After the defense lawyers left, Saddam, shaking his right hand, told the judge: "You are imposing lawyers on us. They are imposed lawyers. The court is imposed by itself. We reject that."

Saddam and his half brother Barazan Ibrahim then chanted "Long live Iraq, long live the Arab state."

Ibrahim stood up and shouted: "Why don't you just execute us and get rid of all of this!"

When the judge explained that he was ruling in accordance with the law, Saddam replied: "This is a law made by America and does not reflect Iraqi sovereignty."

It was the third court session in the trial of Saddam and seven co-defendants — accused in the 1982 killing of more than 140 Shiites after an assassination attempt against the president in Dujail — where Saddam at times appeared to be in control of the court as much as the presiding judge.

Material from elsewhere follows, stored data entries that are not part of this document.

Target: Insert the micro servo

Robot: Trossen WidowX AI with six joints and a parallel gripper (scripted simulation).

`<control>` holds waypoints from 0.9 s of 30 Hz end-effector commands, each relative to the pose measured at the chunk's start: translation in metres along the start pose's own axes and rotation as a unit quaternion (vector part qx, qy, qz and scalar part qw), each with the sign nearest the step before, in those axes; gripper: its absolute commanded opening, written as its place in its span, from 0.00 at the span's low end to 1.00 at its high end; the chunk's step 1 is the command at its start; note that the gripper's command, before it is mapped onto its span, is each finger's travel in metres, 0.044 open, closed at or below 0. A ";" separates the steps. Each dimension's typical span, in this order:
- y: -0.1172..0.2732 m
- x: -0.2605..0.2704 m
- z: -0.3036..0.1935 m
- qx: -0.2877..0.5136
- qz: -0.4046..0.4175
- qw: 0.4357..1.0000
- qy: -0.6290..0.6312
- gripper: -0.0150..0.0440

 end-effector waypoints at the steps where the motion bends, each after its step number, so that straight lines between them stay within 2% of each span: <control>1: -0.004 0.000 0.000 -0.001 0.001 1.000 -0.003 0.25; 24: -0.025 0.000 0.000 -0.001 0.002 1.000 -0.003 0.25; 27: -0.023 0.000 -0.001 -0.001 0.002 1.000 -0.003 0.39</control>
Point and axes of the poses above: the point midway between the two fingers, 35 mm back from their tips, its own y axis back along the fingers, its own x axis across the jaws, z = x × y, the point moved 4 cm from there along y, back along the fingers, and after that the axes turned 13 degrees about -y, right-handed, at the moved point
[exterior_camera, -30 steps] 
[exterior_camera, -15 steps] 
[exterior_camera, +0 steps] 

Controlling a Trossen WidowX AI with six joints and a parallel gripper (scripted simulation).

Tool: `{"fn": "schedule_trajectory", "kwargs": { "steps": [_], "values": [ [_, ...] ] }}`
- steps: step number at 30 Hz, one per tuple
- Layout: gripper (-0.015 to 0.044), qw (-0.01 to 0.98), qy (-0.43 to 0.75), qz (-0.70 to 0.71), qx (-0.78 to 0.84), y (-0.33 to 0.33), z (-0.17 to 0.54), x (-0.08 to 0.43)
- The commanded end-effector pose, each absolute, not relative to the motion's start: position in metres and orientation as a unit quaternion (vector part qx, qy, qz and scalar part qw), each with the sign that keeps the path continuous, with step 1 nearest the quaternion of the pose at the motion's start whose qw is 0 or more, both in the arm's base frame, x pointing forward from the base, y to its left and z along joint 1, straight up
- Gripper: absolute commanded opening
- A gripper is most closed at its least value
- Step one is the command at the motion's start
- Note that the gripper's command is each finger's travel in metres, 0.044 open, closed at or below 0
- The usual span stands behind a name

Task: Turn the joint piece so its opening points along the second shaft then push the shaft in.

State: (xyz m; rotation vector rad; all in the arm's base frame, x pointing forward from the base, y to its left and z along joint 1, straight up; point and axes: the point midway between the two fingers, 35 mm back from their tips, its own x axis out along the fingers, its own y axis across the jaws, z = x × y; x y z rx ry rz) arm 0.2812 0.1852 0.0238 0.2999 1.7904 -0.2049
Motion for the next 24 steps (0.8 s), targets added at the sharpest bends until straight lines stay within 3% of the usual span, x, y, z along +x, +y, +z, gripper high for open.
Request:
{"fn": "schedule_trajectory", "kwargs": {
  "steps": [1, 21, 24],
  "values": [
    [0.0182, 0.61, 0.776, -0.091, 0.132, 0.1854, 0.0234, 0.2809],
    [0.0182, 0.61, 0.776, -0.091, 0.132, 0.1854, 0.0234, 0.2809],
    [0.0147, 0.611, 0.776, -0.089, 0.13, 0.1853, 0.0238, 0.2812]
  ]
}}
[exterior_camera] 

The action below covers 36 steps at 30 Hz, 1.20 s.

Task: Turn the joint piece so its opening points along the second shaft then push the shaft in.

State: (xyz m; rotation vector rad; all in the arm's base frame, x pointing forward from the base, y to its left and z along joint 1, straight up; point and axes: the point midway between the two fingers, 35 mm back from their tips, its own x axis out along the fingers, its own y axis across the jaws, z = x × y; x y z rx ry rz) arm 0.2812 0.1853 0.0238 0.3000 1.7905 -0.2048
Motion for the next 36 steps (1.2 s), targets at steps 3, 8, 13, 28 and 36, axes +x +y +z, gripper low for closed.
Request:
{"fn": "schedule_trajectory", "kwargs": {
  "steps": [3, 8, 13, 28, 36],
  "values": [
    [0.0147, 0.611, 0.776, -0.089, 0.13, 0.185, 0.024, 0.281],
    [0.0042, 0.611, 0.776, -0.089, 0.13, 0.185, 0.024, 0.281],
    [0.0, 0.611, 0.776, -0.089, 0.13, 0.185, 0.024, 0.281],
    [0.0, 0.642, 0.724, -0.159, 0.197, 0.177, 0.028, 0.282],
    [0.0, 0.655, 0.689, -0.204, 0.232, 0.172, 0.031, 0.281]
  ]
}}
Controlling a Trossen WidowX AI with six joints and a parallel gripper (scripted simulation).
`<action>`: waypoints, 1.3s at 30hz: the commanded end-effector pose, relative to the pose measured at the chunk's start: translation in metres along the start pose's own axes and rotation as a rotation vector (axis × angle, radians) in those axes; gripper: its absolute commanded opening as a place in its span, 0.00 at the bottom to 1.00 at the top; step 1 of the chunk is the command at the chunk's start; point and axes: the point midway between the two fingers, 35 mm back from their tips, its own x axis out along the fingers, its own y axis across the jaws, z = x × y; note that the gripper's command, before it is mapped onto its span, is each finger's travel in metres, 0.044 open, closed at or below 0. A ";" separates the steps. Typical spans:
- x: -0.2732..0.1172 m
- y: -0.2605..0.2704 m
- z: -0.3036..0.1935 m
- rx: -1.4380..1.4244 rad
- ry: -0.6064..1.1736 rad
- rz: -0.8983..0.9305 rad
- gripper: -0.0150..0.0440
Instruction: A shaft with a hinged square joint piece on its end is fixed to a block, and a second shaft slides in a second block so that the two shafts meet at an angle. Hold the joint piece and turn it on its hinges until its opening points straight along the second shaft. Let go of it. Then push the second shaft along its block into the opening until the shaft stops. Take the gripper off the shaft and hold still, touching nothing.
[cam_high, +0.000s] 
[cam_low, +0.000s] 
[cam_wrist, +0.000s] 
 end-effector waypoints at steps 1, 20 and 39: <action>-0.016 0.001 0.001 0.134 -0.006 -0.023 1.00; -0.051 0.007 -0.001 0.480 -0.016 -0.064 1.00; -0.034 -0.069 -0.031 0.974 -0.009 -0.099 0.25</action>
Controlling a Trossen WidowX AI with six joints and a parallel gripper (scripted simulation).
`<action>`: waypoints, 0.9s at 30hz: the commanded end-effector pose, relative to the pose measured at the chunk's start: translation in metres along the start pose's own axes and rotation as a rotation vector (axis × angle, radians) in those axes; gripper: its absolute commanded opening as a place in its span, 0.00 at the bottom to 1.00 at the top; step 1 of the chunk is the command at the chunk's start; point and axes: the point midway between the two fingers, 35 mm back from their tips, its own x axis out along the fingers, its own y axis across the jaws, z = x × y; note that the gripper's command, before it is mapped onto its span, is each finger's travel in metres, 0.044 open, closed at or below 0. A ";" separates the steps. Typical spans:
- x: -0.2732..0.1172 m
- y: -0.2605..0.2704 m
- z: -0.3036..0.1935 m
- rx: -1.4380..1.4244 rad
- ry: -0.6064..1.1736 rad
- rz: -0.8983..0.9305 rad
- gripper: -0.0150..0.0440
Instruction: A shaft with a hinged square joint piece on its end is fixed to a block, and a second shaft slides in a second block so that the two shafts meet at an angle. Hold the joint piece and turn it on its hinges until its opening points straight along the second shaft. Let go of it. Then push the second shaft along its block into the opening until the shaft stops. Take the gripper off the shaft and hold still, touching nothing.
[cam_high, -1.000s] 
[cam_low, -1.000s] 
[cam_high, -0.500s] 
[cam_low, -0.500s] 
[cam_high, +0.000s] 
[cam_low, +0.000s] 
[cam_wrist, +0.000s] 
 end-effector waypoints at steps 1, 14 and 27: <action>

After the lawyers spoke, the first witness to take the stand, Ahmed Hassan Mohammed, began his emotional but often rambling testimony. He said that after an assassination attempt on Saddam, security agencies took people of all ages from age 14 to over age 70. They were tortured for 70 days at the intelligence headquarters in Baghdad before being moved to Abu Ghraib prison where the abuse continued, he said.

[…] "Reconciliation is essential," Clark told the court. "This trial can divide or heal. Unless [this trial] is seen as absolutely fair, and fair in fact, it will divide rather than reconcile Iraq."

Clark then said all parties were entitled to protection, and the measures offered to protect the defense and their families were "absurd." Clark said that without such protection, the judicial system would collapse.

Al-Nueimi then spoke about the legitimacy issue, arguing that court is not independent and was in fact set up under the U.S.-led occupation rather than by a legal Iraqi government. He said the language of the statute was unchanged from that promulgated by the former top U.S. administrator in Iraq, L. Paul Bremer, and was therefore "illegitimate."

The first witness earlier exchanged insults with Saddam's half brother, telling him "you killed a 14-year-old boy." [/] "To ####," the half brother, Ibrahim, replied. [/] "You and your children go to ####," the witness replied. [/] The judge then asked them to avoid such exchanges.

As the testimony continued, Saddam's lawyers objected that someone in the visitors' gallery was making threatening gestures and should be removed. Ibrahim leapt to his feet, spat in the direction of the gallery, and shouted, "These are criminals." [/] The judge ordered the person removed from the gallery and questioned.

[…] At the start of Monday's session, Saddam walked into the court with a smile, carrying a copy of the Quran, Islam's holy book, and greeted everyone there. [/] Most of the defendants and several of the defense lawyers, including Clark, al-Dulaimi and al-Nueimi, stood up out of respect when Saddam walked in. [My ellipses and emphasis]


The trial is being broadcast live to the Iraqi people and their neighbors, I believe.

This is a blessing rarely available in our country. Except for Judge Judy and, possibly, that epitome of American jurisprudence, the murder trial of O. J. Simpson.

With some dozen or so Sadaam trials being planned and with the current delaying and rowdiness tactics of the defense, this apt to be the longest running and most popular real reality television presentation of all time.

Sadly, Sadaam will probably die of old age before the ratings drop.